Nous avons récemment parcouru les 1.200 km reliant la Belgique à l’Espagne dans un Mercedes GLB électrique 800 V dont la puissance de charge maximale est de 320 kW. De quoi lui permettre de passer de 10 à 80 % en seulement 22 minutes. Ce même trajet, nous l’avons également effectué avec un Tesla Model Y Propulsion 400 V disposant d’une puissance de charge maximale de 170 kW. Malheureusement, la marque américaine ne communique pas précisément le nombre de minutes nécessaire à son SUV pour se défaire du 10 à 80 %. Certains de nos confrères ont tout de même évalué qu’un temps compris entre 25 et 30 minutes lui était nécessaire. Certes, seules quelques minutes les séparent, mais le GLB dispose d’une batterie dont la capacité est 25 kWh plus importante ! Il peut donc aller plus loin avec une seule charge et requiert moins d’arrêts pour arriver à destination. Et ça se vérifie en pratique !



Trois charges plus longues contre cinq arrêts (un peu) plus courts
Inutile de vous détailler chaque arrêt de nos différents périples, mais pour parcourir pratiquement 1.200 km, le Mercedes GLB électrique n’a eu besoin que de trois charges. Des arrêts qui ont respectivement duré 28 minutes, 37 minutes et 34 minutes. Avec un départ à 7 h 40 et une arrivée à 19 h 56, nous avons passé 12 h 16 sur la route, dont 1 h 39 à charger sur des bornes délivrant au moins 300 kW. Pour réaliser presque identiquement le même trajet de 1.200 km, le Tesla Model Y a eu besoin de cinq charges à cause de sa plus petite batterie. Des charges qui ont chacune duré presque aussi longtemps en raison de son architecture 400 V ! Il nous a en effet fallu nous arrêter 24 minutes, puis 22 minutes, ensuite deux fois 31 minutes et finalement 15 minutes. Résultat : avec un départ à 8 h 05 et une arrivée à 21 h 34, 13 h 29 ont été nécessaires pour rejoindre notre destination, dont 2 h 03 passées à charger, mais cette fois sur des bornes délivrant un minimum de 150 kW.



Une expérience et des conclusions intéressantes même si elles n’ont rien de scientifique
Cette comparaison n’a rien de scientifique : les deux véhicules diffèrent et, bien qu’ils aient parcouru presque le même trajet, ils ne l’ont pas fait le même jour, dans des conditions parfaitement identiques. À en juger par les 49 minutes de roulage supplémentaires passées au volant du SUV électrique américain, la circulation était visiblement légèrement plus dense lors de notre voyage avec ce dernier. Mais cette expérience permet tout de même de se faire une idée de la différence réelle entre une architecture 400 et 800 V lors d’un long trajet.

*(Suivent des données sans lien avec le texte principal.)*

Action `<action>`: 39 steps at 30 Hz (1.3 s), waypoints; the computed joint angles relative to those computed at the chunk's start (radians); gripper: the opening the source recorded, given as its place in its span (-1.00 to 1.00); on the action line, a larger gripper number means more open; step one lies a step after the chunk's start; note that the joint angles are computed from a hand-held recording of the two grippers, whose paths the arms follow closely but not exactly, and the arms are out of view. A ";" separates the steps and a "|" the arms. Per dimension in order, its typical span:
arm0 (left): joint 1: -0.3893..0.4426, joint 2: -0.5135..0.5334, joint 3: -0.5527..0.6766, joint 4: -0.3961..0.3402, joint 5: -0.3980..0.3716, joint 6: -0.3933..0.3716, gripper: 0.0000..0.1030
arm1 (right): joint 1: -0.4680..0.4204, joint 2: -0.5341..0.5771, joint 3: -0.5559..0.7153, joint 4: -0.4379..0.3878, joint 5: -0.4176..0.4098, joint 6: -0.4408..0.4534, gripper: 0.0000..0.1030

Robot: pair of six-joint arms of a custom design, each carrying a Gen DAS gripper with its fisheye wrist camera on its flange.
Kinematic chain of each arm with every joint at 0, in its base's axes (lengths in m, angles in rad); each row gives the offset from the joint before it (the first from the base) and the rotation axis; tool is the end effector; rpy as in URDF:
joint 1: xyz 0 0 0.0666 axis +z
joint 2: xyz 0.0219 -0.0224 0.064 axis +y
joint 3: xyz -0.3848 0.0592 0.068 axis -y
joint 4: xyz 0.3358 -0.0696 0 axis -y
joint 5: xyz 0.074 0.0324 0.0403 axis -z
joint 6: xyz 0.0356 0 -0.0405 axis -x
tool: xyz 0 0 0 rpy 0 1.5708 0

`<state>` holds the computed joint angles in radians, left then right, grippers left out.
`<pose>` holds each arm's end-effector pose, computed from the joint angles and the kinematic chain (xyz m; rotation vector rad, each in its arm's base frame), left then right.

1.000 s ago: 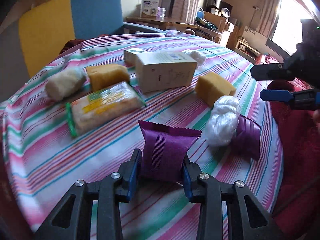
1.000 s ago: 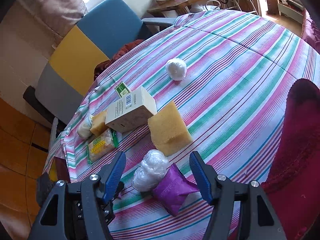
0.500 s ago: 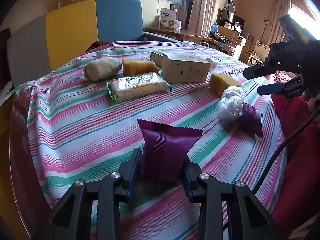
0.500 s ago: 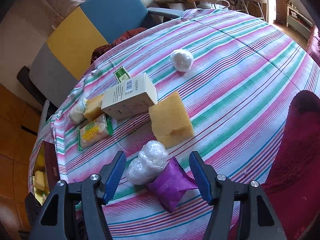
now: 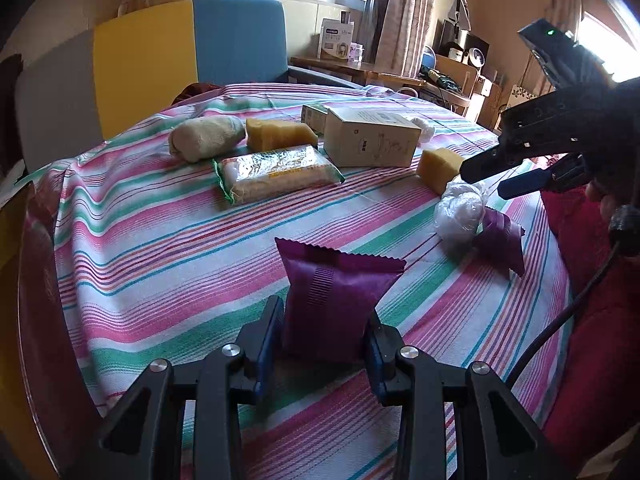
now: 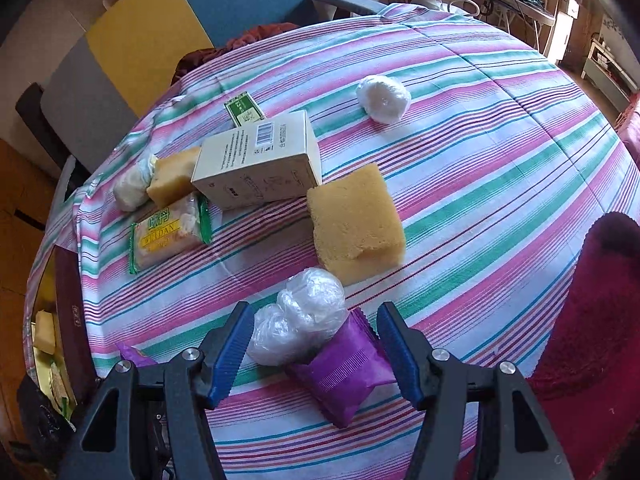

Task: Organize objects
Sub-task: 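Grasp the clear plastic bag with the right gripper while the left holds the purple packet, then lower the purple packet into the gold tray and open the left gripper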

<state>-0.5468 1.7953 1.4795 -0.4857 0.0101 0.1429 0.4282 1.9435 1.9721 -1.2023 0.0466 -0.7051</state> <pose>0.4858 -0.2966 0.3074 0.4860 2.3495 -0.3397 0.5496 0.2486 0.3727 0.3954 2.7433 0.2449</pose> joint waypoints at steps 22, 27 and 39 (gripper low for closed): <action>-0.012 0.000 0.003 -0.009 -0.049 -0.016 -0.26 | 0.064 0.190 0.233 -0.148 0.036 0.233 -0.29; -0.023 -0.014 0.007 -0.035 -0.087 0.005 -0.28 | 0.064 0.187 0.227 -0.147 0.045 0.248 -0.29; 0.006 -0.195 -0.060 -0.022 -0.073 0.072 -0.31 | 0.069 0.165 0.187 -0.123 0.077 0.303 -0.31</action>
<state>-0.5411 1.5999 1.4191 -0.5073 -0.0626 0.2154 0.4968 2.1085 2.1587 -1.3256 0.1232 -0.4024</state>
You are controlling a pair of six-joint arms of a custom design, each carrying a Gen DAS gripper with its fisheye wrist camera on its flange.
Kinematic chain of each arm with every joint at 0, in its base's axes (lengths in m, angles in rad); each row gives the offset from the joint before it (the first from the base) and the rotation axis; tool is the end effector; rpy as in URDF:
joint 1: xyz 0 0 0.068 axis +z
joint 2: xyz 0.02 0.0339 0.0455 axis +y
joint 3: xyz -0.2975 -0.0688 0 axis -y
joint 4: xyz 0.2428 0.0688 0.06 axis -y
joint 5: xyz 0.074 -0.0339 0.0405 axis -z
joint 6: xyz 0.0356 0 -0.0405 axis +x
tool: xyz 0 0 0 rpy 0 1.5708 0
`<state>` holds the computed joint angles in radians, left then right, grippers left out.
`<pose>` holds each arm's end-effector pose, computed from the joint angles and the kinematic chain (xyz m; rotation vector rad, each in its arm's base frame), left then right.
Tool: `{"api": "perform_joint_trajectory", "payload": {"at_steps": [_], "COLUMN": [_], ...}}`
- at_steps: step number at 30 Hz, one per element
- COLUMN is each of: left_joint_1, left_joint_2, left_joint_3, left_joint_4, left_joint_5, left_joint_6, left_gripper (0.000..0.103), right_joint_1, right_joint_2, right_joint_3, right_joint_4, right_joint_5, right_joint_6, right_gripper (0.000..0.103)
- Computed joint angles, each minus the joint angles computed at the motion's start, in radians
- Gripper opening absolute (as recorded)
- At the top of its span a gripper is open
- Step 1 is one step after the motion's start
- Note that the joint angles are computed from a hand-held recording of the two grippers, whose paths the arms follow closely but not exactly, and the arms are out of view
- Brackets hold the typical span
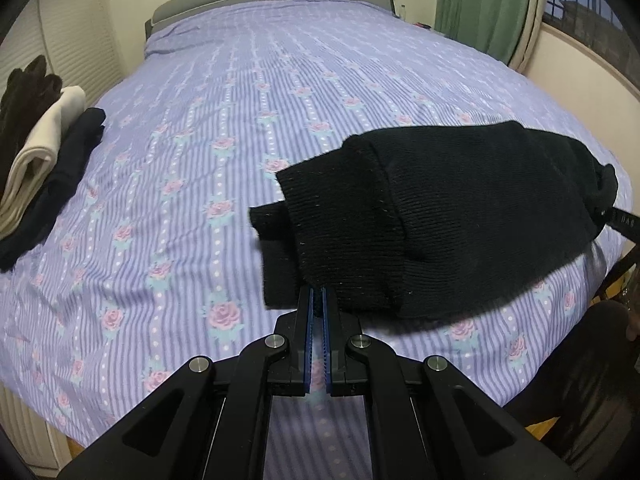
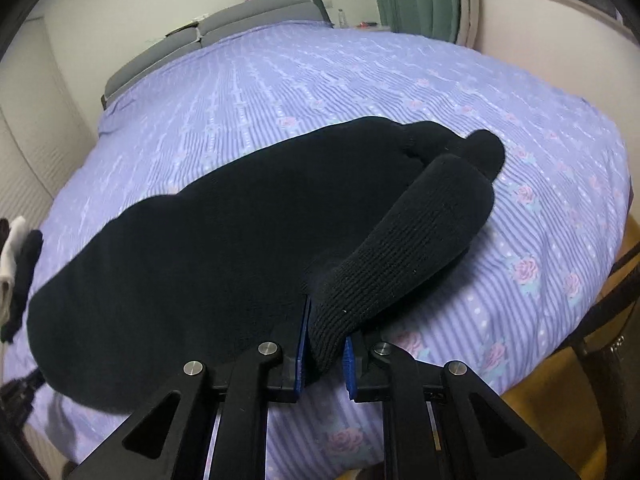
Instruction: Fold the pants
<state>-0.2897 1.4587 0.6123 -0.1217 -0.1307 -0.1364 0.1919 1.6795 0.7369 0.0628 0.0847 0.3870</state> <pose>0.2452 -0.0683 0.1770 0.1422 2.5226 -0.0044 0.3081 0.0568 0.1637 0.2760 2.4367 0.1523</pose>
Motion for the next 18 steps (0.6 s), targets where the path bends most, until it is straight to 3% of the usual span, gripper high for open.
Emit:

Par des températures estivales et sans attente à des bornes adaptées aux deux plateformes, disposer de 800 V est effectivement un (petit) avantage lorsqu’on parcourt de longues distances. Sachez tout de même que la dernière fois que nous avons réalisé ce même trajet avec un véhicule thermique, électrifié certes, mais diesel, nous avons marqué trois arrêts et avons eu besoin d’un total de 13 h 06. Voyager en voiture électrique ou thermique n’est donc plus si différent que ça.